### WHAT IS BEING ASKED
Once the line containing "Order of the" is found in the entries below, reproduce it and every line after it, stopping at and including the line containing "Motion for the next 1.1"; reproduce nothing else, and keep each line exact.

### SUPPLIED MATERIAL
|---|
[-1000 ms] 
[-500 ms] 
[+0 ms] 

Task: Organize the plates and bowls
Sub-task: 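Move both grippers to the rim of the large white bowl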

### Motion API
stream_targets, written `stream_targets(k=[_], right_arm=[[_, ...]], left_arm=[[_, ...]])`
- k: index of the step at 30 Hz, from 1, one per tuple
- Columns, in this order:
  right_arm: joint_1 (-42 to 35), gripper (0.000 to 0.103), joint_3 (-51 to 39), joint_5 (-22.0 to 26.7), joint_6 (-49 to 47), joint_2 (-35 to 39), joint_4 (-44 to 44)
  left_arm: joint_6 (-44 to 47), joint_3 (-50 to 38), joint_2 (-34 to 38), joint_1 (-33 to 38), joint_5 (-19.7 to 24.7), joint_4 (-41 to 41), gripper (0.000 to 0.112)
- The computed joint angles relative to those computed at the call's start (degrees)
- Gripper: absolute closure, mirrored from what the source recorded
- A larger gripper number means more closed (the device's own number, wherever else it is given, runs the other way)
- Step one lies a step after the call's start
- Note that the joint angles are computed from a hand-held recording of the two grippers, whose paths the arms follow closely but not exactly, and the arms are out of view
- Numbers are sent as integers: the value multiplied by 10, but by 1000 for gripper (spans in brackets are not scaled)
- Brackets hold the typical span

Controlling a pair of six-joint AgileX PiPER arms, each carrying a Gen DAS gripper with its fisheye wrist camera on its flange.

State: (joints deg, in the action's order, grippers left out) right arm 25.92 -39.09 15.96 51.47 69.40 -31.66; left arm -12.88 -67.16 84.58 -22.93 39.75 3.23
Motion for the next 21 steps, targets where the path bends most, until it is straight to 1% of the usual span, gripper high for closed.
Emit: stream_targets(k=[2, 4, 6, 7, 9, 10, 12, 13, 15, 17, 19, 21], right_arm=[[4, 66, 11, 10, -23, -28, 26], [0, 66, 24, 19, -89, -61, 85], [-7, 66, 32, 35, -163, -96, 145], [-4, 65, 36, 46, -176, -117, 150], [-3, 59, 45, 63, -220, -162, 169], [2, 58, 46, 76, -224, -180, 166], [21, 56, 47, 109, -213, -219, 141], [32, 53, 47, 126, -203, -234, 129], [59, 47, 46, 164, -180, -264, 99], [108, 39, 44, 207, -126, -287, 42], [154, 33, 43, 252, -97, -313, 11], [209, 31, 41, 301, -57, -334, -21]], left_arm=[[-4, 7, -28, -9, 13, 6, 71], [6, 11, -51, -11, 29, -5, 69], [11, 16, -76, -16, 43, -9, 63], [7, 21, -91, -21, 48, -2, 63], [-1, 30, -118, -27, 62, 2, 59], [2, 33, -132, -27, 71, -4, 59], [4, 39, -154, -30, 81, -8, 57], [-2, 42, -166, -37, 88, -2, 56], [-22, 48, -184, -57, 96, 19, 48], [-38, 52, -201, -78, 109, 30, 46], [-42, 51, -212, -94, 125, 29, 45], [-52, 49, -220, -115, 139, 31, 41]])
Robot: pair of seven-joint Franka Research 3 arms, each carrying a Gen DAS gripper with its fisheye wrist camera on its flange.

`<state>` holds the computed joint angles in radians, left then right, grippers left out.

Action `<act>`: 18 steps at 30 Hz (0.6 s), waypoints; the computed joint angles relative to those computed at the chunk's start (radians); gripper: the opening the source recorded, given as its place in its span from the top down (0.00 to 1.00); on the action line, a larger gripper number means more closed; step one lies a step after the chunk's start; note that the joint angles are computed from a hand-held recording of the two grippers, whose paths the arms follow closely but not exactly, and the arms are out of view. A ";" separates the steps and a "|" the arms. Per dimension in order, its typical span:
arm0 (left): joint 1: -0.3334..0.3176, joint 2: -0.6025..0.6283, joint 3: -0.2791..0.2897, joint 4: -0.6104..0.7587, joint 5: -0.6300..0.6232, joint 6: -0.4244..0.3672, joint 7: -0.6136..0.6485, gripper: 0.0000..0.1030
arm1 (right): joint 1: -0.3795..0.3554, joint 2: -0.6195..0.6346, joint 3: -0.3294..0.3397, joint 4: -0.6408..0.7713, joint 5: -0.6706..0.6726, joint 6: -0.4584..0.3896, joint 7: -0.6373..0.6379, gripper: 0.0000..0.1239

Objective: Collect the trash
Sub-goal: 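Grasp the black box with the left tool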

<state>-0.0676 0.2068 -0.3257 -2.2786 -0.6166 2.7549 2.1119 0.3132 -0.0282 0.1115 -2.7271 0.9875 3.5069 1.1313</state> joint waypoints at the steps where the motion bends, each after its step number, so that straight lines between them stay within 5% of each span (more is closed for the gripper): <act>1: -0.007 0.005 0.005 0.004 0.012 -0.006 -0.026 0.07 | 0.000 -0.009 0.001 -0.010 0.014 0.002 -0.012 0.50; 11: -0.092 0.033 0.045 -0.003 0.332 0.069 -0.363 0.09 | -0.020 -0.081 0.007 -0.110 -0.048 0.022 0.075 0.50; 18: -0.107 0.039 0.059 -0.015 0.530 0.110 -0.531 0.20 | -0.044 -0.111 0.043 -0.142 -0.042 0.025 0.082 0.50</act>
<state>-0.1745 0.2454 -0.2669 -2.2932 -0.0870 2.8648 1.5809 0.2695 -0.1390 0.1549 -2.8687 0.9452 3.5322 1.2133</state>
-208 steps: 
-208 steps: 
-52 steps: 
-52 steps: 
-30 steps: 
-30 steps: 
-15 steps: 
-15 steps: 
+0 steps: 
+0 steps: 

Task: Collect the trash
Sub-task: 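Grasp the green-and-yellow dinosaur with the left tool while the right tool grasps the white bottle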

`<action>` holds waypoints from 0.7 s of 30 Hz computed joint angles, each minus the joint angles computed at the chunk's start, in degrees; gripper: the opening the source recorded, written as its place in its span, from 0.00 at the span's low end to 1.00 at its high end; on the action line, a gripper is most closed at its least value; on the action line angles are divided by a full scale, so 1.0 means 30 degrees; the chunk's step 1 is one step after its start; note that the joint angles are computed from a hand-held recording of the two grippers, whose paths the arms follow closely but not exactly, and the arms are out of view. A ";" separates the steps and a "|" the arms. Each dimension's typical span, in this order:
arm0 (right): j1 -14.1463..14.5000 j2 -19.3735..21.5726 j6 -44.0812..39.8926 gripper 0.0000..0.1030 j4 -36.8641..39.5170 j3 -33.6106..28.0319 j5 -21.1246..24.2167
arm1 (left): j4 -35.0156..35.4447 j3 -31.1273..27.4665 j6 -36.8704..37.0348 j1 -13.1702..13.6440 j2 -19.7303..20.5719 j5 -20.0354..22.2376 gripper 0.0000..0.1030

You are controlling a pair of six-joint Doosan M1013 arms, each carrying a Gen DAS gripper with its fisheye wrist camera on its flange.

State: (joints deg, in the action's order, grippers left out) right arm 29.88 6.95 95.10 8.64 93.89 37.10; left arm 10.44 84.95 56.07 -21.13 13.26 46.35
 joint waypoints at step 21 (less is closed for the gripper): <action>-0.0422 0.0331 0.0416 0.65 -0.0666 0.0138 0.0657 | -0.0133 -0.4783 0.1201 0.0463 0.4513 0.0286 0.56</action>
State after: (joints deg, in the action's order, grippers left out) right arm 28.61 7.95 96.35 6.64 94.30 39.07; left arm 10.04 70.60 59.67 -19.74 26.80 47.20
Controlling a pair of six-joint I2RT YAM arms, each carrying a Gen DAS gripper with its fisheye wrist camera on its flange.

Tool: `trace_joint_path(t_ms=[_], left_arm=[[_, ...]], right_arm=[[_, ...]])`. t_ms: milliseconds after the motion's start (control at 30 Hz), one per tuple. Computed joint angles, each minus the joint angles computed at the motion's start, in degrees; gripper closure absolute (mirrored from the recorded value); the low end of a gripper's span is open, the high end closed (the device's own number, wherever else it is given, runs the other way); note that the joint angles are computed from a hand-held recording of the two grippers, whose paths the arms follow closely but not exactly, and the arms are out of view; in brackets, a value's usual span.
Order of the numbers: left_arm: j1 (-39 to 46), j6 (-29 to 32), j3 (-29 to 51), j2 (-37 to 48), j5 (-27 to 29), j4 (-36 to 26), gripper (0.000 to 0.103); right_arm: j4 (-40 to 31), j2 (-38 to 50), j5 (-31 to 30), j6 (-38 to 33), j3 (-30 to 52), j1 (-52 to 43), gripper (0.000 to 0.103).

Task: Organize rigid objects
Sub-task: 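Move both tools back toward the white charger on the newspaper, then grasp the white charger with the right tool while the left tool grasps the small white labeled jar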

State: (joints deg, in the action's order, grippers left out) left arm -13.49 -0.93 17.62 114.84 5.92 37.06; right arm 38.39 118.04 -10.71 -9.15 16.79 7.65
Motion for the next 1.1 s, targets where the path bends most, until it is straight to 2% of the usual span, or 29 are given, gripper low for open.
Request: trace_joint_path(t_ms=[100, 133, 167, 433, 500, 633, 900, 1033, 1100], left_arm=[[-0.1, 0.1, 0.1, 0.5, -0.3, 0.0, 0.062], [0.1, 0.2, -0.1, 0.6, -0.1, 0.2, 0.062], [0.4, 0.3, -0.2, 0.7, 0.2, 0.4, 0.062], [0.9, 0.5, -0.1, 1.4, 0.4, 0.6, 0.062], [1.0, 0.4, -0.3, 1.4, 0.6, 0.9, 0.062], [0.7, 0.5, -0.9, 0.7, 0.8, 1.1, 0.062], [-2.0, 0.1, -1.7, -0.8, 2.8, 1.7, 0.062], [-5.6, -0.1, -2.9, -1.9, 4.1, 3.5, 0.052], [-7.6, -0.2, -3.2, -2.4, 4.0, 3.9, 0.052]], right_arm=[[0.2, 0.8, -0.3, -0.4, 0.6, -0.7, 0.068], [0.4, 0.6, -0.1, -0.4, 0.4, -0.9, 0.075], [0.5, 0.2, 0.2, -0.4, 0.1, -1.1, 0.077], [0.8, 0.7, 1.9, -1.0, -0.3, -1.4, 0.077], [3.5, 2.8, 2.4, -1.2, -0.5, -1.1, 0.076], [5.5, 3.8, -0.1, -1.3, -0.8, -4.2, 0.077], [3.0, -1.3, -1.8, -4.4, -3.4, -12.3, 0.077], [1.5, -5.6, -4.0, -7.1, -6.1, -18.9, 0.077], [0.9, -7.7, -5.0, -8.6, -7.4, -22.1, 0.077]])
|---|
### EXERCISE ANSWER
Order of the numbers: left_arm: j1 (-39 to 46), j6 (-29 to 32), j3 (-29 to 51), j2 (-37 to 48), j5 (-27 to 29), j4 (-36 to 26), gripper (0.000 to 0.103); right_arm: j4 (-40 to 31), j2 (-38 to 50), j5 (-31 to 30), j6 (-38 to 33), j3 (-30 to 52), j1 (-52 to 43), gripper (0.000 to 0.103).

Task: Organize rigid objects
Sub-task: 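Move both tools back toward the white charger on the newspaper, then grasp the white charger with the right tool while the left tool grasps the small white labeled jar
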
State: (joints deg, in the action's order, grippers left out) left arm -13.49 -0.93 17.62 114.84 5.92 37.06; right arm 38.39 118.04 -10.71 -9.15 16.79 7.65
Motion for the next 1.1 s, targets where the path bends most, until it is straight to 2% of the usual span, or 29 are given, gripper low for open.

That concludes the exercise.